About this task:
For the word "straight", count the lines of the data that include it and give only the total.
►
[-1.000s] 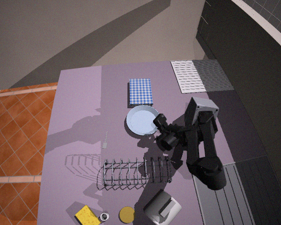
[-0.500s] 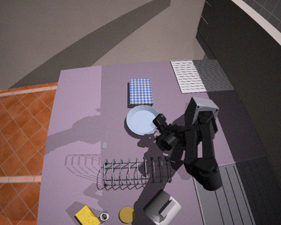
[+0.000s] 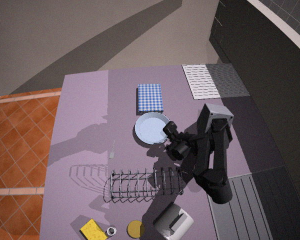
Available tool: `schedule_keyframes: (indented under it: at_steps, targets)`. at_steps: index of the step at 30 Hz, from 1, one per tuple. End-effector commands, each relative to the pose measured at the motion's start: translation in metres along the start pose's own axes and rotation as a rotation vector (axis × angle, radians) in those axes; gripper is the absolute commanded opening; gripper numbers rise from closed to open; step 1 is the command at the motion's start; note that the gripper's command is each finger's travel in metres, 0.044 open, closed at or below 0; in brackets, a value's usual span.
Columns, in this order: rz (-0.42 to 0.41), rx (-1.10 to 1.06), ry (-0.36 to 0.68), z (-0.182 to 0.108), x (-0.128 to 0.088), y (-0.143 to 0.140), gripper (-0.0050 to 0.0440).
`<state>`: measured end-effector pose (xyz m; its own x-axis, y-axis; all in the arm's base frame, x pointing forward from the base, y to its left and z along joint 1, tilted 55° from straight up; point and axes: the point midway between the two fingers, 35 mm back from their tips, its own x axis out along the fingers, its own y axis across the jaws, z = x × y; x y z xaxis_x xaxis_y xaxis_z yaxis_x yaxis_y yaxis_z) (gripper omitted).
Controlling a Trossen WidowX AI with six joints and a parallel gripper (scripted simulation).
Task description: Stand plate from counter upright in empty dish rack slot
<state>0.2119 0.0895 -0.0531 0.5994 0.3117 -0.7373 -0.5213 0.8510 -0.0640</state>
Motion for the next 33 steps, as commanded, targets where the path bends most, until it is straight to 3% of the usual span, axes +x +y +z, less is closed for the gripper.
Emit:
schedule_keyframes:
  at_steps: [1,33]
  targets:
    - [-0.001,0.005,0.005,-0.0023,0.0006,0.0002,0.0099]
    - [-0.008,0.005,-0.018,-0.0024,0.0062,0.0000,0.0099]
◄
Solution to this task:
2